> [INSTRUCTIONS TO FOLLOW] If a line below includes the string "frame", copy it.

> [DATA BELOW]
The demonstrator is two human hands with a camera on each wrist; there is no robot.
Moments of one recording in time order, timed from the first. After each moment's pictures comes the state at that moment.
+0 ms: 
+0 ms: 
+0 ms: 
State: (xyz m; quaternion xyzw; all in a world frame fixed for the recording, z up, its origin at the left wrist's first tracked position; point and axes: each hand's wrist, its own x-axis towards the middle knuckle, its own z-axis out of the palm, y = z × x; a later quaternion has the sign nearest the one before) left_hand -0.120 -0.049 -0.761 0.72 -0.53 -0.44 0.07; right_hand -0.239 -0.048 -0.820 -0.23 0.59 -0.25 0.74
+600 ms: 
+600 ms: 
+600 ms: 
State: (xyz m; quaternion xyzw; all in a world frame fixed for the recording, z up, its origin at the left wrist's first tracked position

> [SOLUTION FOR THIS EXERCISE]
State: (xyz m; quaternion xyzw; all in a world frame fixed for the recording, z up, its origin at the left wrist's first tracked position; point and axes: each hand's wrist, its own x-axis towards the middle knuckle, its own z-axis out of the palm, y = z × x; a later quaternion has the sign nearest the one before) left_hand -0.120 -0.049 -0.761 0.72 -0.53 -0.44 0.07; right_hand -0.239 -0.048 -0.820 -0.23 0.59 -0.25 0.74
State: (xyz m; quaternion xyzw; all in a world frame fixed for the recording, z up, its origin at the left wrist's first tracked position

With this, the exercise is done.